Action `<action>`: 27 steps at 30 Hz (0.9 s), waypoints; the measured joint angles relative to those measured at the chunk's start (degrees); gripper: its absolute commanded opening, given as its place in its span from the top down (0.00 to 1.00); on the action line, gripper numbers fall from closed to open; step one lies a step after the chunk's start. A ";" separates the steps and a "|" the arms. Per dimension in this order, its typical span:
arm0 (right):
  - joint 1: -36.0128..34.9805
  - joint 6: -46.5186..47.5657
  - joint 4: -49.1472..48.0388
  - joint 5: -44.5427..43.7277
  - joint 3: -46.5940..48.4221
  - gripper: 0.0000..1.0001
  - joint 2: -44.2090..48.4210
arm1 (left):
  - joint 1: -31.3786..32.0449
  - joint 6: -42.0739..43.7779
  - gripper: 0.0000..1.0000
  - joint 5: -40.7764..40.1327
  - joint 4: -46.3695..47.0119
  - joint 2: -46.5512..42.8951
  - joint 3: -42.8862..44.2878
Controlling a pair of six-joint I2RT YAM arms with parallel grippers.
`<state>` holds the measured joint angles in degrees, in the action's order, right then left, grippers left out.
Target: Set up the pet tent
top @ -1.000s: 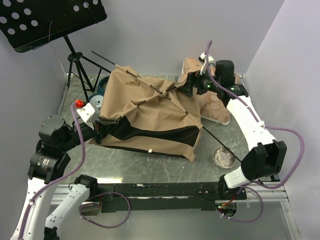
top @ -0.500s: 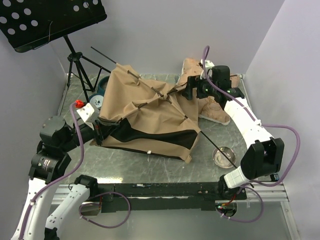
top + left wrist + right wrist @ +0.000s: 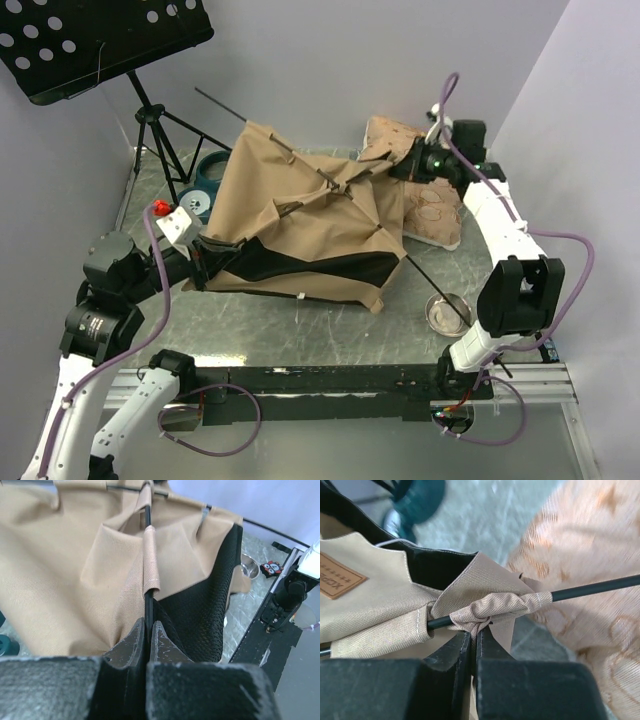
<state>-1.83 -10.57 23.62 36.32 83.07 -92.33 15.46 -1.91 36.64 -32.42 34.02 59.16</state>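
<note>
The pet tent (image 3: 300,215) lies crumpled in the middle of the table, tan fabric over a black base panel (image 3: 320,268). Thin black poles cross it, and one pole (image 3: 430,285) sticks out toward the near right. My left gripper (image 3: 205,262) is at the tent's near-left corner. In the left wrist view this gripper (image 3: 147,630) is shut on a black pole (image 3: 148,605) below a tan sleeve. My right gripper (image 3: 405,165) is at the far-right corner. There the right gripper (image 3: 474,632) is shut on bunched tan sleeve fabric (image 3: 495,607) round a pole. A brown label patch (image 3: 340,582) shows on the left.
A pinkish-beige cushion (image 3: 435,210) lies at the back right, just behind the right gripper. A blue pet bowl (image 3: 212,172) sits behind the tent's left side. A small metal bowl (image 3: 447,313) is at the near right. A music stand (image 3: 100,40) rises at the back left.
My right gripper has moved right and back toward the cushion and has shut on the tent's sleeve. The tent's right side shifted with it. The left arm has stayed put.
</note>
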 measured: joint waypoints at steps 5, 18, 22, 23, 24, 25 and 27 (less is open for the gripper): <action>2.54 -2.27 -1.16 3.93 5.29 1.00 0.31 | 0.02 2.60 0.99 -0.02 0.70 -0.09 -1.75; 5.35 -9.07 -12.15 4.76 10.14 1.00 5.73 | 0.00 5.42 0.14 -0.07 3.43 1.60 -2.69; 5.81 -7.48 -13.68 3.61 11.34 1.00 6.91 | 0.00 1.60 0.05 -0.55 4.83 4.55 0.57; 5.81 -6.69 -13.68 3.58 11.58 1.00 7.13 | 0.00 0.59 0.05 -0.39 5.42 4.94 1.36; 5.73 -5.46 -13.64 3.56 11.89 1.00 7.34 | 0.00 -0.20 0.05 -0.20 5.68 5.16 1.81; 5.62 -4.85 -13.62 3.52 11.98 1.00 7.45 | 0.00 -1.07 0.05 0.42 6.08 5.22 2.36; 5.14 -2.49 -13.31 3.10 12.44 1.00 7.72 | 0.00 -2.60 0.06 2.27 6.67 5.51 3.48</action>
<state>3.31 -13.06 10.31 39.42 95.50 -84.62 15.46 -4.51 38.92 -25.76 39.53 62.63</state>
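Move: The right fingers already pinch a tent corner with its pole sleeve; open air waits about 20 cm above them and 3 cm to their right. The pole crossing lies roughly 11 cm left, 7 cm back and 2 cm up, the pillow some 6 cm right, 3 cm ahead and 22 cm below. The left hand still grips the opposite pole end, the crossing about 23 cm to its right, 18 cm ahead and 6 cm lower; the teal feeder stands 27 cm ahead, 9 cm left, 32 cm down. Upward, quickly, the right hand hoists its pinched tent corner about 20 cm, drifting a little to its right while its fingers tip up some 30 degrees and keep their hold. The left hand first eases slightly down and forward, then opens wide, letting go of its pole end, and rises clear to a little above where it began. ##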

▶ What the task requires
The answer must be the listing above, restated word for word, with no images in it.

▶ Response below
Action `<action>`: 27 steps at 30 Hz (0.9 s), waypoints; the measured joint angles relative to those measured at the chunk's start (degrees); gripper: its absolute commanded opening, given as its place in its span from the top down (0.00 to 1.00); on the action line, gripper numbers fall from closed to open; step one lies a step after the chunk's start. A ";" separates the steps and a "|" the arms. Per dimension in this order, its typical span:
arm0 (right):
  - joint 1: -36.0128..34.9805
  - joint 6: -46.5186..47.5657
  - joint 4: -49.1472..48.0388
  - joint 5: -44.5427..43.7277
  - joint 3: -46.5940..48.4221
  - gripper: 0.0000..1.0001
  - joint 2: -44.2090..48.4210
arm1 (left):
  - joint 1: -31.3786..32.0449
  - joint 6: -42.0739..43.7779
  - gripper: 0.0000..1.0000
  - joint 5: -40.7764..40.1327
  - joint 4: -46.3695..47.0119
  - joint 2: -46.5512..42.8951
  - joint 3: -42.8862..44.2878
Controlling a pair of six-joint I2RT YAM arms with parallel grippers.
`<state>` holds the measured joint angles in degrees, in the action's order, right then left, grippers left out.
Target: Set up the pet tent
top @ -1.000s: 
top @ -0.500s: 
top + left wrist + right wrist @ +0.000s: 
<state>-1.83 -10.57 23.62 36.32 83.07 -92.33 15.46 -1.91 36.64 -32.42 34.02 59.16</state>
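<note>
The pet tent (image 3: 300,215) lies crumpled in the middle of the table, tan fabric over a black base panel (image 3: 320,268). Thin black poles cross it, and one pole (image 3: 430,285) sticks out toward the near right. My left gripper (image 3: 205,262) is at the tent's near-left corner. In the left wrist view this gripper (image 3: 147,630) is shut on a black pole (image 3: 148,605) below a tan sleeve. My right gripper (image 3: 405,165) is at the far-right corner. There the right gripper (image 3: 474,632) is shut on bunched tan sleeve fabric (image 3: 495,607) round a pole. A brown label patch (image 3: 340,582) shows on the left.
A pinkish-beige cushion (image 3: 435,210) lies at the back right, just behind the right gripper. A blue pet bowl (image 3: 212,172) sits behind the tent's left side. A small metal bowl (image 3: 447,313) is at the near right. A music stand (image 3: 100,40) rises at the back left.
My right gripper has moved right and back toward the cushion and has shut on the tent's sleeve. The tent's right side shifted with it. The left arm has stayed put.
</note>
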 measured: joint waypoints at steps 5, 18, 22, 23, 24, 25 and 27 (less is open for the gripper): <action>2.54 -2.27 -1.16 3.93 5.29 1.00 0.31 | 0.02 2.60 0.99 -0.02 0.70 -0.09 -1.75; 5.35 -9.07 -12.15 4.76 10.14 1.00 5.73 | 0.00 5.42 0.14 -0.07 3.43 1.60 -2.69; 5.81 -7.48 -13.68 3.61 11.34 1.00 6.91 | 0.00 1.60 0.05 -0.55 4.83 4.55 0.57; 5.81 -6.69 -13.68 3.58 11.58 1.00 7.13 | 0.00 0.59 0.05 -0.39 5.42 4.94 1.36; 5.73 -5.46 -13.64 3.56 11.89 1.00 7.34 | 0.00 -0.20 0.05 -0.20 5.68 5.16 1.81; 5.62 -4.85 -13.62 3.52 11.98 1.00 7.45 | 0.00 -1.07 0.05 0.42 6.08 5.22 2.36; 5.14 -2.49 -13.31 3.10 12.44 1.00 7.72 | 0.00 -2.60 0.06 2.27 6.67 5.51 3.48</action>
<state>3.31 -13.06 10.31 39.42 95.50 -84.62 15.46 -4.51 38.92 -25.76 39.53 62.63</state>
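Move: The right fingers already pinch a tent corner with its pole sleeve; open air waits about 20 cm above them and 3 cm to their right. The pole crossing lies roughly 11 cm left, 7 cm back and 2 cm up, the pillow some 6 cm right, 3 cm ahead and 22 cm below. The left hand still grips the opposite pole end, the crossing about 23 cm to its right, 18 cm ahead and 6 cm lower; the teal feeder stands 27 cm ahead, 9 cm left, 32 cm down. Upward, quickly, the right hand hoists its pinched tent corner about 20 cm, drifting a little to its right while its fingers tip up some 30 degrees and keep their hold. The left hand first eases slightly down and forward, then opens wide, letting go of its pole end, and rises clear to a little above where it began. ##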

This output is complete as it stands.